--- Source information Enclosed Below ---
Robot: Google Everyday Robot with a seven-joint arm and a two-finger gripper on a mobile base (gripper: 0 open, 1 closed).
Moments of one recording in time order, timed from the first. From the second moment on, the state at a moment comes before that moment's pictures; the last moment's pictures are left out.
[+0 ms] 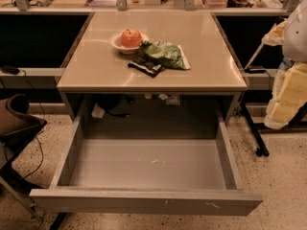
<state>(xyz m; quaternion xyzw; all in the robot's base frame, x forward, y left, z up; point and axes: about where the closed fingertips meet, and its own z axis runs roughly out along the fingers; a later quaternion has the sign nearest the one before) 0.438 -0.217 0.976 -0.60 0.78 -0.03 0.16</state>
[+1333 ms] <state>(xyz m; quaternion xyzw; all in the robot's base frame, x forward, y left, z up) 0.589 -0.115 0.941 -0.66 0.74 0.01 0.15</state>
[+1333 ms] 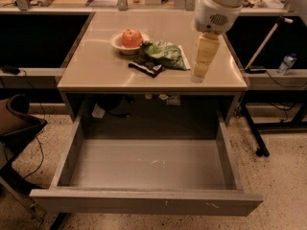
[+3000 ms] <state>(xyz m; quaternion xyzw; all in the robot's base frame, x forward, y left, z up) 0.687 -0.018 0.863 -0.70 0.65 0.13 0.26</state>
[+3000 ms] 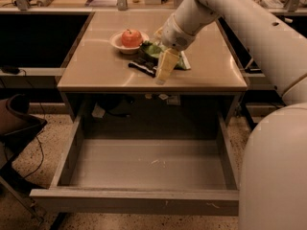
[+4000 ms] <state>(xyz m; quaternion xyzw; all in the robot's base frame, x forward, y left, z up) 0.657 0.023 0.868 -0.75 0.59 0.12 0.26</state>
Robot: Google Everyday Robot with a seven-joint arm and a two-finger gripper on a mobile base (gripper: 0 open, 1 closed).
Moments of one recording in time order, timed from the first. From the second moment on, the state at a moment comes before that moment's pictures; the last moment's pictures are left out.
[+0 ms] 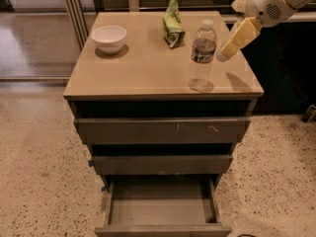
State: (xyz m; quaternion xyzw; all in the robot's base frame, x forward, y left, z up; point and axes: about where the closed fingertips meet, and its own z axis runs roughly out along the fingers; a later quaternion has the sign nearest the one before) arm 0.638 -0.178 0.978 -0.55 0.75 0.10 0.36
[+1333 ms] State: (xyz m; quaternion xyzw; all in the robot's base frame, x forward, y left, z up) arm 0.658 -0.146 0.929 -0.55 0.73 0.14 0.38
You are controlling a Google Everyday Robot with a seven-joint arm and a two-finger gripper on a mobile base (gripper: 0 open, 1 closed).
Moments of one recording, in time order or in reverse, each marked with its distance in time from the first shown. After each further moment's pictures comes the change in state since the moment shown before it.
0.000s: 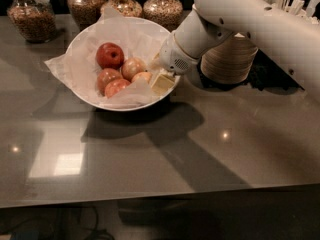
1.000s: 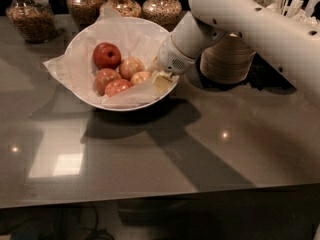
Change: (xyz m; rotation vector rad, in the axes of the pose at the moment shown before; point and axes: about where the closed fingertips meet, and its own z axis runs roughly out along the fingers) arm -0.002 -0.007 0.010 -0.018 0.011 -0.004
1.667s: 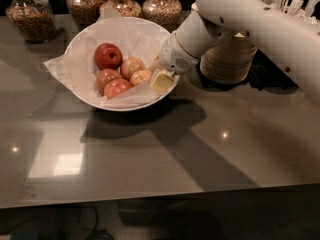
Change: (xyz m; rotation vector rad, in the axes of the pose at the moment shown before) arm -0.001 0.004 -0.009 -0.010 -0.048 0.010
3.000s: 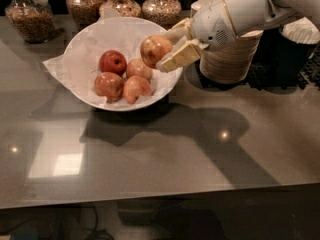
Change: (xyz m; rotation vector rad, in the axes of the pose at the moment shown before) arm -0.031 0.008 -0.104 0.041 -0.333 -0.036
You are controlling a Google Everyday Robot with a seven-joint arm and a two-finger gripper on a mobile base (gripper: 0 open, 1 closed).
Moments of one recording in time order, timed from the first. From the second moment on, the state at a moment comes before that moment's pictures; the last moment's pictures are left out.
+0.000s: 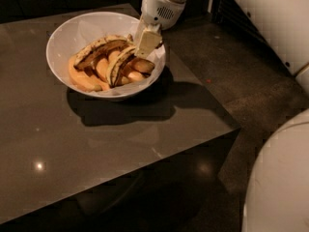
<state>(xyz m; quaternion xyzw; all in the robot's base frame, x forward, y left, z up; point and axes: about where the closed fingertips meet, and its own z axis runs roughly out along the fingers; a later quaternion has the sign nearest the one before) 0.612 0.017 0.948 -0.71 0.67 0.10 0.21</state>
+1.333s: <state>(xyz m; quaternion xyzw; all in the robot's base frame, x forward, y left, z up) 0.538 0.033 0.996 -0.72 0.63 0.12 0.28</state>
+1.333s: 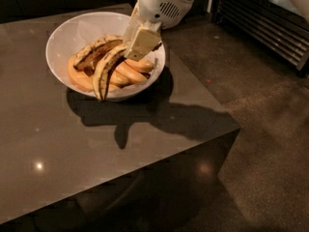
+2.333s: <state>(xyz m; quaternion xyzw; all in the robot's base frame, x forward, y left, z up) 0.490 0.028 1.009 -0.70 0.65 0.14 0.27</state>
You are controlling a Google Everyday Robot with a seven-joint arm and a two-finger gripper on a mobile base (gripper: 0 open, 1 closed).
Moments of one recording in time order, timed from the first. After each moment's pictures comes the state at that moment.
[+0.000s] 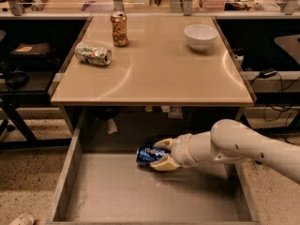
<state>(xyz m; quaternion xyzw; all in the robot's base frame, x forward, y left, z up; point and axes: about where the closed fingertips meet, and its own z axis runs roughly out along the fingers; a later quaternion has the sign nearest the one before) 0.487 -0.033 0.620 -0.58 0.69 0.23 0.36</state>
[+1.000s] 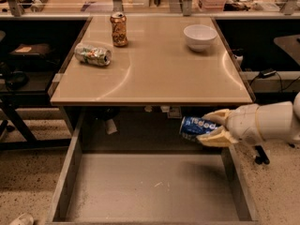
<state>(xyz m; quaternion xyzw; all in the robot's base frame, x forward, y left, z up) 0.480 -0.163 0.763 -0.53 0.74 0.17 0.39</state>
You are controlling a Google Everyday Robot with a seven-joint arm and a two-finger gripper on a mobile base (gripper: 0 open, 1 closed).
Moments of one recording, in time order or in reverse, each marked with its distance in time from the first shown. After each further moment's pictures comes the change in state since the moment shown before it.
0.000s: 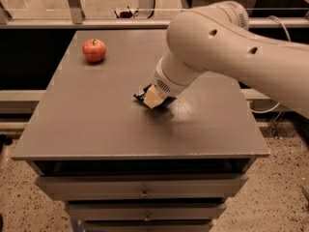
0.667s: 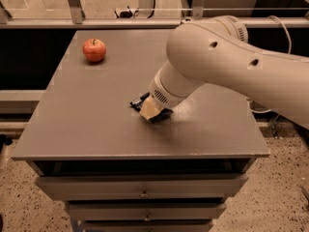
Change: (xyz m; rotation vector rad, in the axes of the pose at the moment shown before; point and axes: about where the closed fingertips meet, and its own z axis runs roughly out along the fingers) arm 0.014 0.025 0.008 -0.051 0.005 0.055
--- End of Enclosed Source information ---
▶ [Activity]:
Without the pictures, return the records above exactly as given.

▶ [Answer below]:
Robot: Google Everyday Robot with a seven-joint arm and a two-finger gripper on a mobile base (gripper: 0 open, 1 closed).
Moments of one recording in time order, timed from the first. From the second moment on, the state at a moment comes before that moment's pictures; the last moment's pictures are left out.
[+0 ms] 
<state>(xyz m; quaternion xyzw; all in the robot's base frame, x forward, y left, z up; point and axes: about where the closed fingertips meet, and its own z axis runs roughly out along the fingers; a later quaternion has the sign nearest the one before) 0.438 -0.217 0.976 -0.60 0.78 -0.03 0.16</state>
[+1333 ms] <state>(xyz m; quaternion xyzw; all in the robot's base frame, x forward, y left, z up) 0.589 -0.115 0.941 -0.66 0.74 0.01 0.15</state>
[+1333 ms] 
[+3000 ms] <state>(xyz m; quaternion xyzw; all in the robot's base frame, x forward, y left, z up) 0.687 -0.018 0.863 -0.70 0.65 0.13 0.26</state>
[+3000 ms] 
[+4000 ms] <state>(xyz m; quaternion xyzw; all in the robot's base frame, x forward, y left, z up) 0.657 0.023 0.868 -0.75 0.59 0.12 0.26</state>
Robot: Google Everyday Robot with a seven-joint arm and a two-finger gripper on a mobile base (gripper: 0 open, 1 closed).
Moments of one recording in time order, timed from the first. From the second moment on, the state at a moment comes before that moment's pictures; the last moment's pictures are left out.
[+0 ms] 
State: (xyz m; quaternion xyzw; all in the robot's base frame, x forward, y left, z up; point and axes: about where the closed fingertips meet, and its own z axis runs roughly out along the fingers; a later quaternion has the sign nearest the one before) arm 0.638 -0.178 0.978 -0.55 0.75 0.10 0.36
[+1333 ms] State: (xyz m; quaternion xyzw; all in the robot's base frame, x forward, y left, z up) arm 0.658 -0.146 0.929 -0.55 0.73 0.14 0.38
You are controlling a Google Everyday Robot with a seven-joint arm and a two-finger gripper on a mobile base (gripper: 0 open, 1 closed).
Moments of one recording, in time order or in reverse, each marked with its distance in time from the first shown. After each further moment's pictures comes the change in state since the moment shown before it.
0.000s: 
1.000s: 
Change: (xyz m; rotation vector rad, in the axes of the pose at the moment shown before; point and axes: about where the closed fingertips meet, and its own z axis runs roughly out along the fingers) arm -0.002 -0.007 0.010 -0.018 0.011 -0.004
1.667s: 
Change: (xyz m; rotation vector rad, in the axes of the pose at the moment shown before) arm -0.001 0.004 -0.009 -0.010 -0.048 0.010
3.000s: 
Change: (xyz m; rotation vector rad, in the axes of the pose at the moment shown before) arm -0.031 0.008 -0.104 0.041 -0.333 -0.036
You are controlling a Google Everyday Robot with a seven-joint arm and a two-finger gripper on a mobile base (gripper: 0 open, 1 closed).
Moments of one recording in time order, timed from the first. From the second moment on, the state at a moment comes before that moment's pictures; the last moment's pictures are left out.
+0.000s: 
<state>(xyz m; quaternion xyzw; all in the robot's base frame, x forward, y left, z up; point and axes: about where the closed fingertips meet, and its own z axis runs roughly out along the fingers; a later quaternion has the sign nearest the one before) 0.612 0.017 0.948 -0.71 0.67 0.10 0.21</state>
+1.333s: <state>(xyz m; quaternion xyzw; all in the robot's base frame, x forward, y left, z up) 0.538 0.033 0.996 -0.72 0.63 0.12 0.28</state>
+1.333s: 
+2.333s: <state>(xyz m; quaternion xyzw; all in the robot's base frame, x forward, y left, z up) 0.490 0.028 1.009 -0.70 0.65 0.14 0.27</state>
You are controlling a Google Everyday Robot with a seven-joint arm and a two-finger gripper on a mobile base (gripper: 0 open, 1 closed).
Moments of one recording in time order, timed from the first. After each moment's pictures comes the state at that moment.
[+0.000s] 
<state>(xyz m; quaternion xyzw; all in the robot's base frame, x forward, y left, z up; point and axes: about where the closed fingertips meet, and its own z axis runs roughly out along the fingers; a later quaternion has the sign nearest the one before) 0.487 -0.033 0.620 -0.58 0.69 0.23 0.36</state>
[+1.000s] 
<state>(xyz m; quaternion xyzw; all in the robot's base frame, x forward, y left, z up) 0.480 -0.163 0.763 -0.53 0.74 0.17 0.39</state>
You are controlling a Google Everyday Robot with a seven-joint arm and a two-finger gripper on a mobile base (gripper: 0 open, 1 closed).
Moments of one recording, in time order or in reverse, each marked with its distance in time from the first shown. After each further moment's pictures comes the change in state since the moment shown before it.
0.000s: 
0.667s: 
Change: (xyz m; rotation vector rad, in the axes of the pose at the moment shown before; point and axes: about where the closed fingertips meet, and its own z axis runs roughly out along the fingers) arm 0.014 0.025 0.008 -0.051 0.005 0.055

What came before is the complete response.